▶ [Work item] Repeat the entire listing below exactly.

▶ [Given data]
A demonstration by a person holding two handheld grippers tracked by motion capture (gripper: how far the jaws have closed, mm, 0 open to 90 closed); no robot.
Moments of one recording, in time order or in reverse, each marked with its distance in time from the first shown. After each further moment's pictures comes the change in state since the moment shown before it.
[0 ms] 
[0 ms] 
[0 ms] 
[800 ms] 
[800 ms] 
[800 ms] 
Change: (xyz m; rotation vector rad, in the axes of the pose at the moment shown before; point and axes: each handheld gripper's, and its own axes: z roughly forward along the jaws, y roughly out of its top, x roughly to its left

▶ [Answer below]
A demonstration by a person holding two handheld grippers tracked by motion capture (gripper: how far the jaws have closed, mm, 0 open to 90 closed); no robot.
Moments of one recording, in time order or in reverse, each marked with its distance in time from the first shown. After each further moment's pictures comes the change in state since the moment shown before it.
[0 ms] 
[0 ms] 
[0 ms] 
[800 ms] 
[800 ms] 
[800 ms] 
Change: (xyz m; rotation vector rad, in the axes of the pose at the moment shown before; point and axes: each handheld gripper's, and its own axes: z roughly forward along the jaws, y roughly out of its top, x roughly to its left

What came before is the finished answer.